Strain Correlated Linearly Polarized Photoluminescence in WS2/WSe2 Moir\'e Superlattices

TL;DR

This study demonstrates that strain, rather than valley coherence, primarily influences linearly polarized photoluminescence in WS2/WSe2 moiré superlattices, highlighting strain as a key control parameter.

Contribution

The paper reveals that strain, not valley coherence, dominates the linear polarization in moiré excitons, providing new insights into optical control in TMD superlattices.

Findings

Linear polarization correlates strongly with local strain and Raman shifts.

Strain amplifies C3 symmetry breaking, affecting emission polarization.
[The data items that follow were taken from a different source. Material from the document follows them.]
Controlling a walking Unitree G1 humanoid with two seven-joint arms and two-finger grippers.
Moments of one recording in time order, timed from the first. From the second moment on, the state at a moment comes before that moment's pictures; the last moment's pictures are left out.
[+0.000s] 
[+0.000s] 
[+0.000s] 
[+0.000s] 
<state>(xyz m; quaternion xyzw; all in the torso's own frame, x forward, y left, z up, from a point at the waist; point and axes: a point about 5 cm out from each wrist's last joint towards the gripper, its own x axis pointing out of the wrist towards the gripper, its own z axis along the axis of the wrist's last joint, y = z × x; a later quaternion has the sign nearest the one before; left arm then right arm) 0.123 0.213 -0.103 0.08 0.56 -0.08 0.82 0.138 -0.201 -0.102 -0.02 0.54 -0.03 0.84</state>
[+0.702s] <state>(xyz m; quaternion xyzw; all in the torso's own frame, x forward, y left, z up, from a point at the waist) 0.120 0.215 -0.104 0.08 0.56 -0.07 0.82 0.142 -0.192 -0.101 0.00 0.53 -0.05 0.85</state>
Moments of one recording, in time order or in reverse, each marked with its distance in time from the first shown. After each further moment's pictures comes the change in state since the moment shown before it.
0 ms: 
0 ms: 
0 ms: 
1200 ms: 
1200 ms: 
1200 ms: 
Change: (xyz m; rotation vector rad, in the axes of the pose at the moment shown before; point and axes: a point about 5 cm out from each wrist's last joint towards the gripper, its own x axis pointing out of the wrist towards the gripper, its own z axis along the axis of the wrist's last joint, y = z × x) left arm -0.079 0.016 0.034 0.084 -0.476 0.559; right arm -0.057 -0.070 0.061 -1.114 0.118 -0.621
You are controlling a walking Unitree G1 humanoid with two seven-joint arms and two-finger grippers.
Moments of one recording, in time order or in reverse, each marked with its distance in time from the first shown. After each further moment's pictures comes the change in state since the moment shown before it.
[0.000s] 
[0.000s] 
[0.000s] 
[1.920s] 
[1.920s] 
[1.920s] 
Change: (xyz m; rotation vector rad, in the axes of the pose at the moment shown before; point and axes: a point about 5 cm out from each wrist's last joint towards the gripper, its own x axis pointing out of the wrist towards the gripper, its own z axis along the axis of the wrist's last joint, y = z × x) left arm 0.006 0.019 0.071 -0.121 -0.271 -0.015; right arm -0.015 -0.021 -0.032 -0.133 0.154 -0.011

Strain is identified as the main factor influencing optical readout.

Abstract

Reliable optical control of valley degrees of freedom in moir\'e excitons requires that the emitted polarization faithfully reflect the underlying valley state. Here, we show that linearly polarized photoluminescence from WSe2/WS2 moir\'e excitons is largely insensitive to the excitation polarization and therefore does not arise from valley coherence. Automated polarization-resolved photoluminescence and Raman mapping at cryogenic temperature reveals that the degree of linear polarization correlates strongly with local Raman shifts and moir\'e-exciton observables, identifying strain as the dominant experimental correlate. Linear-regression analysis further shows that strain-related descriptors provide the best prediction of the observed polarization. Guided by theory, we attribute this behavior to strain-amplified breaking of C3 symmetry in the moir\'e potential: weak uniaxial strain produces only partial cancellation of locally elliptical emission, yielding a finite far-field degree of linear polarization. These results establish strain as a key control parameter for reliable optical readout in TMD moir\'e superlattices.